The contrasting effects of management on lichens and bryophytes, and on species and groups within them, highlight the importance of considering different taxonomic groups in biodiversity assessment in order to obtain complementary information [75]. Another study on the effects of management in chestnut orchards, carried out in our area of study area [13], focused on the biodiversity of vascular plants, birds, beetles and ants, and also found contrasting effects in different taxonomic groups: management had a significant effect on the richness of vascular plants, with a progressive decrease as management increased, but no clear effect on the richness of animals. Other multi-taxon studies carried out in different systems and geographical areas are along the same lines, showing different effects on different groups, such as the study by [76], comparing the effects of management on birds and lichens in boreal forests, or [77], in Central Europe, focusing on beetles, fungi and lichens. However, [62] showed similar negative effects of management on the richness of both animals (birds, mammals and lizards) and lichens in Mediterranean environments.

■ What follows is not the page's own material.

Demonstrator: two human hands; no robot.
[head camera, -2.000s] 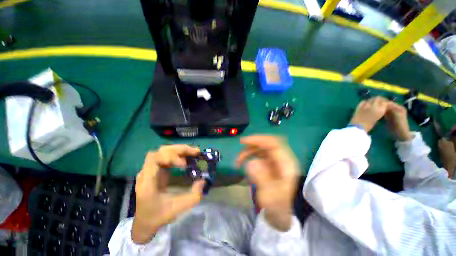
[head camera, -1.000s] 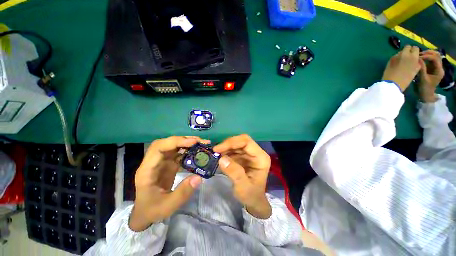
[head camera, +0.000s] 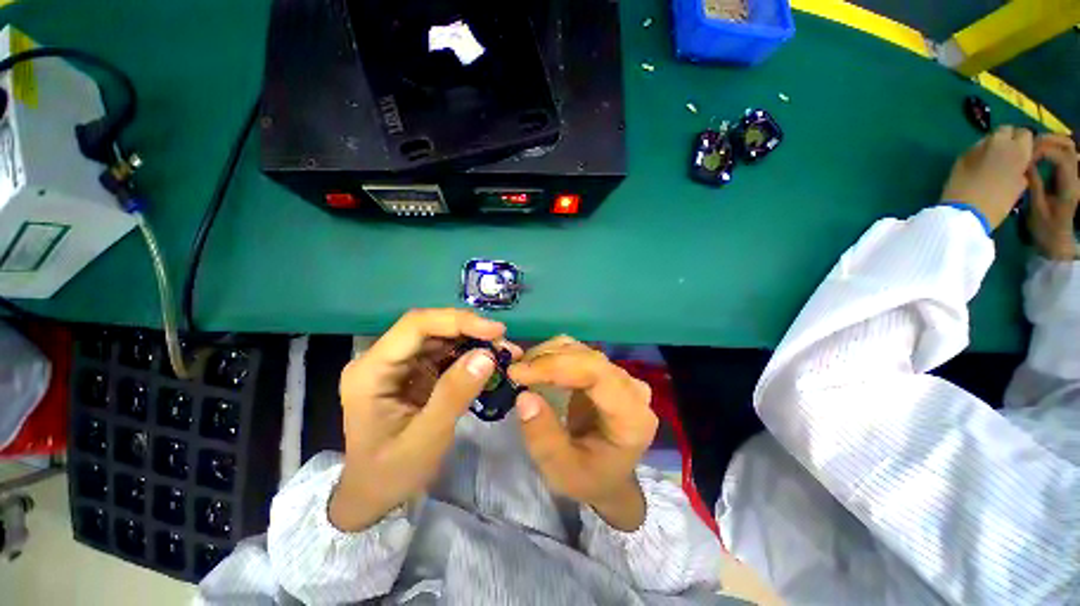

Nevertheless, the paucity of studies encompassing the entire epiphytic community is striking and calls for more studies that include both lichens and bryophytes, as their contrasting ecological needs favour contrasting responses. Moreover, the varied responses to management in different forests, climates or management regimes highlight the need for further investigation in different systems and environments, including the matrix in which the forest systems are immersed, which may also vary in terms of management, and will ultimately determine the availability of propagules arriving on a given plot. The lack of general cross-taxa congruence in response to management means that management recommendations should balance the needs of different taxonomic groups in order to maintain forest biodiversity. Our results, and those of other studies, show that there is no single management type that suits all species or functional types. Therefore, diversified landscapes, with a variety of forest patches with different management regimes and degrees of abandonment, as in the study area, are probably the best option to provide the habitat heterogeneity to sustain high levels of biodiversity at the landscape scale [78].

5. Conclusions

The type of management of chestnut orchards had effects in the cover and richness of lichens and bryophytes, with opposite effects: abandonment favoured bryophyte cover and species richness density (per unit area) whereas management benefited lichen cover and richness density, albeit only in the north sides of the trunks for the latter.

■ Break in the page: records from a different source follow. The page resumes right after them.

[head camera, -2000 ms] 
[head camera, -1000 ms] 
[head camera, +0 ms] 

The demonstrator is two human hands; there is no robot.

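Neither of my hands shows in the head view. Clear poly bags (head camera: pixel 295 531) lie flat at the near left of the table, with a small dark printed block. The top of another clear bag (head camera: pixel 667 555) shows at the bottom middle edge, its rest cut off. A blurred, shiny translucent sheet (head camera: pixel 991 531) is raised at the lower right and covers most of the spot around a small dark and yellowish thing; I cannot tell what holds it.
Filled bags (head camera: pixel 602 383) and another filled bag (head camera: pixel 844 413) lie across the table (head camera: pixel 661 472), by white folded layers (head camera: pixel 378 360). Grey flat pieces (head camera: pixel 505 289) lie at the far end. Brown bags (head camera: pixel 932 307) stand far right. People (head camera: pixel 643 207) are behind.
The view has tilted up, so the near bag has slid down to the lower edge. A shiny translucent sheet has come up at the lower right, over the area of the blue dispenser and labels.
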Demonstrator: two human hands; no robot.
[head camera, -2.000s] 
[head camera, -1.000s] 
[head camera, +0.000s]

It also affected the composition of species and of functional types, both for lichens and bryophytes. The most representative lichen species in managed plots belonged to functional groups significantly favoured by management, such as foliose growth form, macrolichens and chlorolichens. Abandonment, in contrast, was especially positive for bryophytes with perennial shuttle as life-strategies, typical of more stable environments, while having a negative effect on lichens adapted to human disturbance.

Diversified landscapes, with a variety of management regimes and degrees of abandonment, would probably represent the best option to favour epiphytic diversity in this case, given the contrasting responses to management/abandoned found between lichens and bryophytes, as well as among species and functional groups within them.